Lucie Borleteau's first feature-length movie is a strange one. It has an interesting premise (few are the movies that revolve around a woman... working as an engineer on a freighter) but its development is - to say the least - surprising. You might expect a documentary on the theme : 'the everyday life and working conditions of a female worker on a merchant ship' or a sociological study dealing with the point 'how does an insert element manage to fit into an a priori unfriendly universe?' And - to be fair - there are elements of the response to both questions. On the documentary side, the cargo ship Fidélio on which most scenes take place is a real one and it shows. As a consequence everything rings true, from the sorry state of the antiquated freighter to the engine room operations to the superstitious Filipino crew members, to the wild sprees ashore. As for the study of what it is like to be a woman in a male-dominated environment, the result is only fairly convincing : this is probably due to the fact that Alice is seen in too many scenes in which she thinks of love, yearns for sex or actually makes love and in not enough where she carries out her engineer's job. And when she IS doing so, she appears too beautiful, too well-groomed and her hands are just about greasy enough. Of course it is Lucie Borleteau's choice to show that a woman, whether working in an engine room or not, will be a woman (which I perfectly understand),but it seems to me her film would have been better if she had found a more adapted balance between the intimate and the documentary sequences. On the whole, though, "Fidelio, l'odyssée d'Alice" remains quite a watchable film. First of all because it may be the first (or if is not, one of the first) fiction movies on its theme - and this is no small thing.

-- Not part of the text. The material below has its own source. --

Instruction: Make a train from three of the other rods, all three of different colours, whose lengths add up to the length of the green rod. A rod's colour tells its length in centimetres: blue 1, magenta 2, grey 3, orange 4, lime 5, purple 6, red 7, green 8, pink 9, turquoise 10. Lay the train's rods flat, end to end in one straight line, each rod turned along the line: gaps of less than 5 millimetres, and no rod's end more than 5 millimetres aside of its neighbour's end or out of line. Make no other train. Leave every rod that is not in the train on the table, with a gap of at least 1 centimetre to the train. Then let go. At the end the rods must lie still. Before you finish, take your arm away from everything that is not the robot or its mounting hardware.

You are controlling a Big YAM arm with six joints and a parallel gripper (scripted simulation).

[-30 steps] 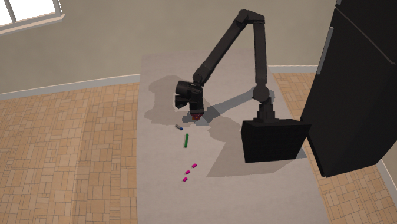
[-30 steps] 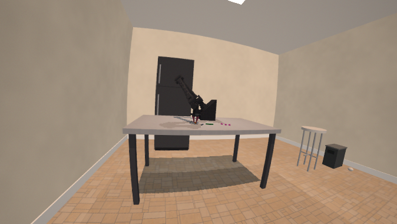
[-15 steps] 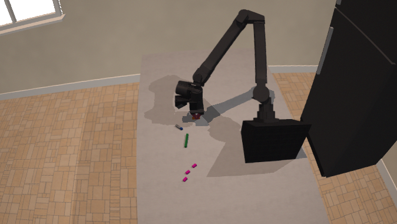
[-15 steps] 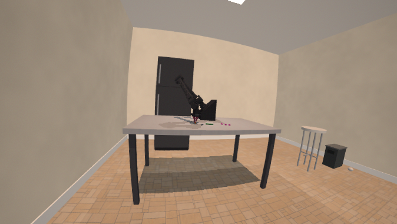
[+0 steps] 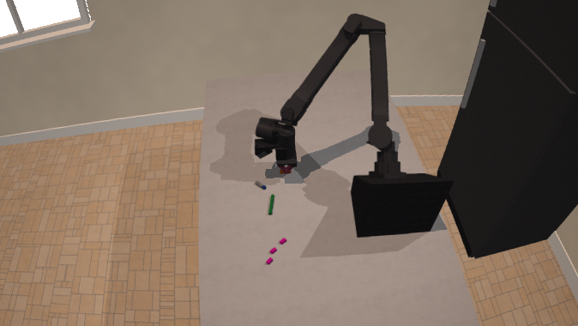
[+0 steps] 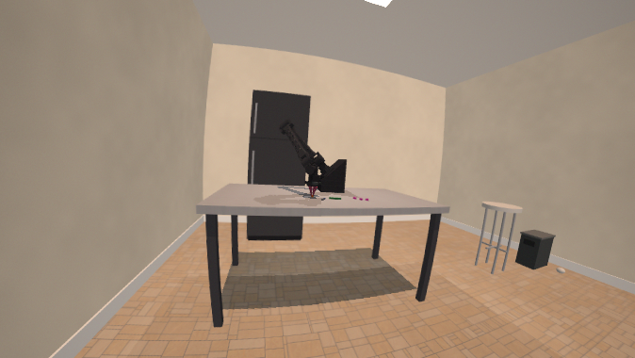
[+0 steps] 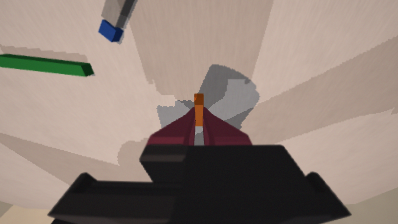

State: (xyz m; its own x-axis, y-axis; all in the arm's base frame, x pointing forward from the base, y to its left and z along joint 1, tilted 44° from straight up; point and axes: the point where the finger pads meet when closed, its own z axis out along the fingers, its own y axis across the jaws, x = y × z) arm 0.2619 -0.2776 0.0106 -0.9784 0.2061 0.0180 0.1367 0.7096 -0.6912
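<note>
Right now the orange rod is right at my hand. From my hand the other things lie so: blue rod 90 mm ahead, 60 mm to the left, 10 mm below; then green rod 80 mm ahead, 140 mm to the left, 10 mm below; then grey rod 100 mm ahead, 40 mm to the left, 10 mm below.
</note>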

In addition, even if more could have been shown about Alice's trade, the relationships between the various member of the crew are well observed and well captured in this aptly-made drama. Another asset of 'Fidélio' is its fine cast consisting either of professionals (in particular the classy Ariane Labed as Alice the free woman and the sensitive Anders Danielsen Lie as Felix, the young lover she has left behind) or of real-life seamen who play themselves in a very realistic way. All in all, a voyage you can embark on provided you don't mind a significant part of its running time being devoted to its main character's sentimental pangs or graphic lovemaking.

Reviewed by t-dooley-69-3869166 / 10

Sex Ahoy in this French Sea Faring Tale

Alice (Ariane Labed 'The Lobster') is an engineer on a cargo ship. She has a handsome and doting boyfriend who is Norwegian – Felix (Andres Danielsen Lie 'Oslo 31 August') and after returning from a voyage she hops into 'the sack' with him before going off to replace a dead engineer on the 'Fedelio'. Only this is a ship which has been renamed and is actually the ship she apprenticed on, and worse still the sultry captain with matinée idol good looks who was her first love is now her boss and married.

Well soon they are all at sea – in more ways than one and she reveals that as a woman 'she has needs' and knows how to fulfil them. So begins her 'odyssey'. She also indulges in the belongings of the dead engineer piecing together his wayfaring life through diary entries and pictures. However what this really develops into is a voyage of self discovery.

Now this has a lot of bedroom gymnastics in it and to put it mildly she 'arrives' faster than an Uber cab. Now I am all fine with that sort of thing but the story – like the journey – meanders in places and at times it is hard to know why a scene was included. That too is fine as the relevance of all reveals itself in the final denouement. All in all a very accomplished film but not one that is an entry to French films but more for those who really like a bit of Gallic difference.